Bares, qué lugares tan gratos para conversar, decía una canción de Gabinete Caligari. Y para leer el periódico en papel, incluido el "de la casa", que a eso de las diez cursa con lamparones en la esquina inferior de la derecha en las pares: como el veneno que corre entre los monjes de El nombre de la rosa, los parroquianos se transmiten restos de aceite virgen extra y quién sabe qué otros humores. Cosas de la pasión por el gratis. En cafeterías y bares socializamos de forma trivial e indolora, cotilleamos con mayor o menor disimulo, todavía hay señoras que leen libros que fueron celulosa, algunos mayores se sienten arropados y quizá escuchados. O ahogan el abandono de sus hijos en aguardiente, mientras encima presumen de ellos y de sus nietos, a quienes tampoco ven crecer.

Hay un asunto crucial para la marcha de estos centros sociales de primer orden: los camareros. Los sufridores de la maniática de la alquimia de su café y su tostada: "El mío de siempre, Quini, no como el de ayer, descafeinado largo con semidesnatada del tiempo en vaso de caña, muy calentito, dos sacarinas, y la media de abajo bien pasadita con mantequilla derretida y pavo". Quienes están detrás de la barra suelen ser -ya se ve- sufridos y pacientes, pero también confidentes, cosarios de paquetes y llaves, comentaristas deportivos, bien puede que con el tiempo amigos. Aunque los habrá, claro, impertinentes, bordes o escaqueados, por lo general un camarero o camarera es un sparring cuya tarea, como suele decirse, "no está pagada".

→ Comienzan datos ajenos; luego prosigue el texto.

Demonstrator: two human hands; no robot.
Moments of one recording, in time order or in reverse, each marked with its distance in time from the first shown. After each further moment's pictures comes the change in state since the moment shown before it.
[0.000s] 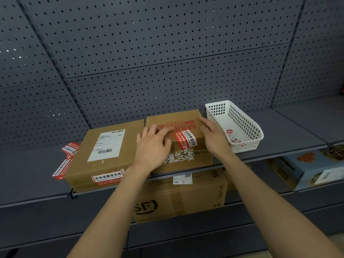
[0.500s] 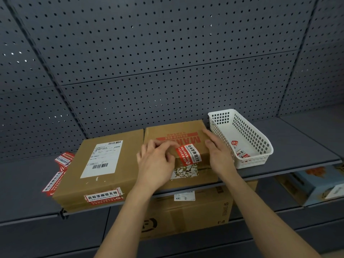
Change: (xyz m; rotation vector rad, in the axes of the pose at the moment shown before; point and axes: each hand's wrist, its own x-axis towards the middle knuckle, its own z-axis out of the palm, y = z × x) left_hand 0.000 0.015 -0.004 -0.174 -0.051 -0.133; right_hand -0.001 0.009 0.012 0.167 0.081 0.006
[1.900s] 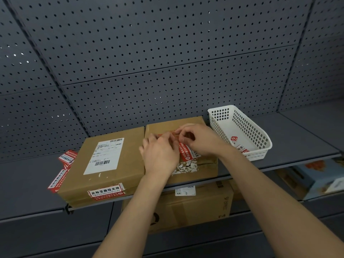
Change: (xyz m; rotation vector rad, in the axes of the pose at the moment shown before) left_hand 0.008 0.029 0.005 0.053 0.137 -0.161; right_hand 0.041 -0.044 0.012 -0.560 -0.457 -0.353
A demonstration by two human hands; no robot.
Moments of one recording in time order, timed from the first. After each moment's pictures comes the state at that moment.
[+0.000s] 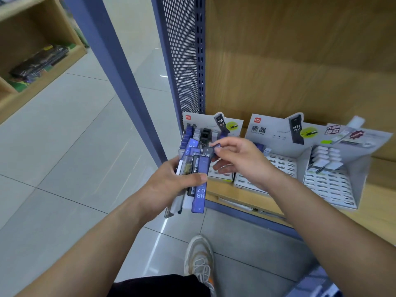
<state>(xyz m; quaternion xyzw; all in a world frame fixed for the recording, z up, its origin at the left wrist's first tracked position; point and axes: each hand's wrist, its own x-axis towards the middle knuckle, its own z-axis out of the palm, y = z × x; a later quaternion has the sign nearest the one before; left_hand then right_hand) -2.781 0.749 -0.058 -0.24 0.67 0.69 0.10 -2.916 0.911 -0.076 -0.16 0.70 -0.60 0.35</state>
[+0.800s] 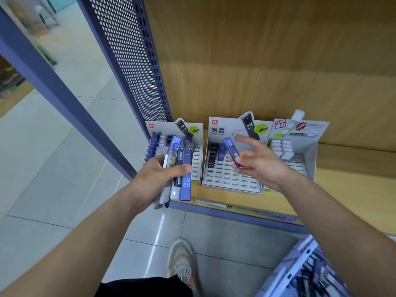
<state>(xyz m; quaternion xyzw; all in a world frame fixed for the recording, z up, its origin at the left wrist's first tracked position) -2.823 0.800 -0.050 -0.24 0.67 0.69 0.11 -2.949 1.039 -0.091 -0.03 0.64 -0.69 0.33</state>
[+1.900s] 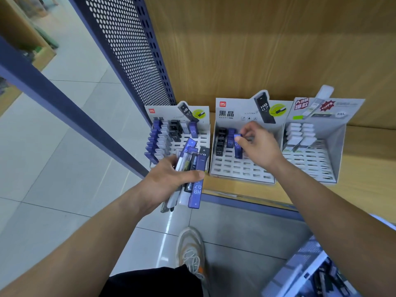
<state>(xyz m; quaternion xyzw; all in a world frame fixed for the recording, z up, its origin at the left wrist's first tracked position) -2.828 0.805 -0.080 -0.25 0.73 0.61 0.17 -2.994 1.013 -0.174 -0.12 0.88 -0.45 0.09</state>
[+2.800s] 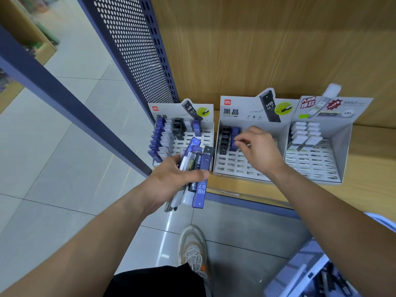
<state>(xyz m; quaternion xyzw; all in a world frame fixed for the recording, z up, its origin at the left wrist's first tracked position) -2.828 0.801 -0.085 -0.24 0.73 0.61 0.18 -2.988 1.008 -0.187 -0.29 0.90 -0.34 -0.02</state>
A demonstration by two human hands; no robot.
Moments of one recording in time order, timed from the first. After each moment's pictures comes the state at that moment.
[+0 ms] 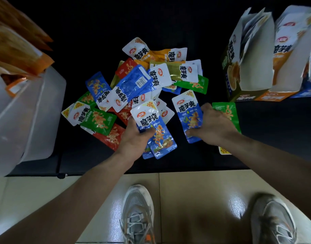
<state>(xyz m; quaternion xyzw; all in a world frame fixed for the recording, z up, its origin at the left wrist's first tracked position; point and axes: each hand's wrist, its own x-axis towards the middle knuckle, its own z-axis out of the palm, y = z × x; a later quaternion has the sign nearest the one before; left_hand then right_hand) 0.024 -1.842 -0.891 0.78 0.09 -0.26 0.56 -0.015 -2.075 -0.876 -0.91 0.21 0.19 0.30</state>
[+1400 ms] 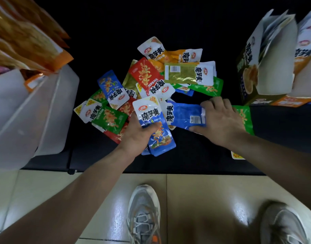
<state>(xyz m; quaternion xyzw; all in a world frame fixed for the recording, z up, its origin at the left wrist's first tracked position) 0.043 -1.822 -0.892 0.79 0.07 -0.23 0.57 0.003 -2.063 -0.881 -0.98 0.08 0.13 0.10</state>
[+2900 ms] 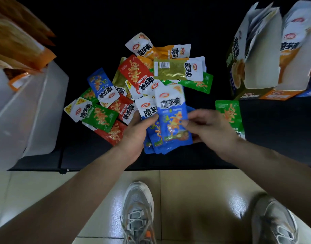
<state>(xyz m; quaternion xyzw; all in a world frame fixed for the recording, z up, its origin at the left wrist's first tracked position) 0.025 -1.854 -0.878 0.61 0.14 -0.29 0.72 -0.033 -2.045 -0.852 -0.69 0.24 0.14 0.66</state>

Por todo eso, y sobre todo por lo menguado de sus salarios y las tremendas peonadas, debemos valorar la función social del camarero. No lo hace así la ministra recién llegada a la Hacienda Pública, María Jesús Montero, que ha movido a una Dirección General de su ramo a advertir que las propinas son salario y que deben ir incluidas en la nómina y, por tanto, tributar. Vaya por delante que hay un dinero negro de subsistencia que nada tiene que ver con los que generan el delito y también de actividades legales de postín, que elude el fisco. Hay un dinero negro benéfico: el de la asistenta del hogar por horas, el del músico callejero, el del universitario que da clases particulares. El de las propinas. Ir contra ese extra no ya es mezquino, sino que es todo lo contrario de progresista. Y, ¡ay!, implica reconocer que nos estamos convirtiendo en Camarerolandia. Y Montero ha detectado otra teta que ordeñar. Si se le hubiera ocurrido a Montoro, madre mía.